The SPCG-7/SFUO3 study involved 875 men (mean age: 66 years) with locally advanced prostate cancer (T3N0M0). Half of the patients received combined androgen blockade for three months. This was followed by monotherapy with flutamide. In the other half of the patients, this endocrine therapy was combined with external radiation (50 grays to the prostate and seminal vesicle, plus 20 grays to the prostate).

After an average of 7.6 years, 79 of 439 patients in the endocrine-only group died of prostate cancer, compared to 37 of 436 in the combination therapy group. Anders Widmark from the University of Umeå and colleagues calculate a cancer-specific 10-year survival rate of 23.9 percent with the combination versus 11.9 percent with endocrine therapy alone.

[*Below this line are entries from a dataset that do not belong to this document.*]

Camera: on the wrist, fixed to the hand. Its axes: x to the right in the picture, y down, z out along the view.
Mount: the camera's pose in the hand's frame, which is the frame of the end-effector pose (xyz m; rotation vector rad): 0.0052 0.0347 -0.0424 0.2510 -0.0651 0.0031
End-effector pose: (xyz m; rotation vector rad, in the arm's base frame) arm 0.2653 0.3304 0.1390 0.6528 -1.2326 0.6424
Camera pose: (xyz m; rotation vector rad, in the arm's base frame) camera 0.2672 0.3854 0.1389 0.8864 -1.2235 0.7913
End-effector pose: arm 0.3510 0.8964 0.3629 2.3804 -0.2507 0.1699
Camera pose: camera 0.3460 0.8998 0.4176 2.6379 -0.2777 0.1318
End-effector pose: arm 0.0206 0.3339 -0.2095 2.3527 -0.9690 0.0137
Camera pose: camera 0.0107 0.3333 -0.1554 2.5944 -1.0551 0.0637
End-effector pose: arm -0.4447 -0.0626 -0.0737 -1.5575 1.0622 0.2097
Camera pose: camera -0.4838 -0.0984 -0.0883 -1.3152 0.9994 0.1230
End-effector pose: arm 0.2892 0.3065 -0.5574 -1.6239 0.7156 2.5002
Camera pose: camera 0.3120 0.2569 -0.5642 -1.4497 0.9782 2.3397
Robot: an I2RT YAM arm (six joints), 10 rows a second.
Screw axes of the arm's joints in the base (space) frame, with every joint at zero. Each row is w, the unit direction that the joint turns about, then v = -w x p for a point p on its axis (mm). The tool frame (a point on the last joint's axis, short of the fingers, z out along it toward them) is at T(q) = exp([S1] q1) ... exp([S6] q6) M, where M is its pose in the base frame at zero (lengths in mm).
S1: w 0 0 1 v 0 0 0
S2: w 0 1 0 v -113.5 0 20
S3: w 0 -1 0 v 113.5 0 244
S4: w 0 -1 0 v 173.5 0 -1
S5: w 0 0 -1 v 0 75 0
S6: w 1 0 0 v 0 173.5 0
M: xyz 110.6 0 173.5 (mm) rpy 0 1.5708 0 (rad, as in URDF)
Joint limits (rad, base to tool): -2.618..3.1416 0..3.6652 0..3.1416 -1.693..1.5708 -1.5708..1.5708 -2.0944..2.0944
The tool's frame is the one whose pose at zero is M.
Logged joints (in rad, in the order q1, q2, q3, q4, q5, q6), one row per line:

The prostate cancer-specific risk of death could thus be more than halved (relative risk 0.44; 95 percent confidence interval 0.30-0.66).

In terms of overall survival, the combination was also advantageous, even if the difference here was not as clear: the additional radiotherapy increased the 10-year survival rate from 29.6 to 39.4 percent. The authors therefore consider the combination to be the standard therapy for advanced prostate carcinoma. Editorialist Chris Parker of the Institute of Cancer Research in Sutton agrees, even though the endocrine therapy chosen at the time does not correspond to today’s standard and the authors may have judged the toxicity of radiotherapy (in the non-blinded study) somewhat too favourably (Lancet 2008; doi: 10.1016/S0140-6736(08)61816-4). The increase in patients with urinary or bowel problems or sexual dysfunction was small in the study.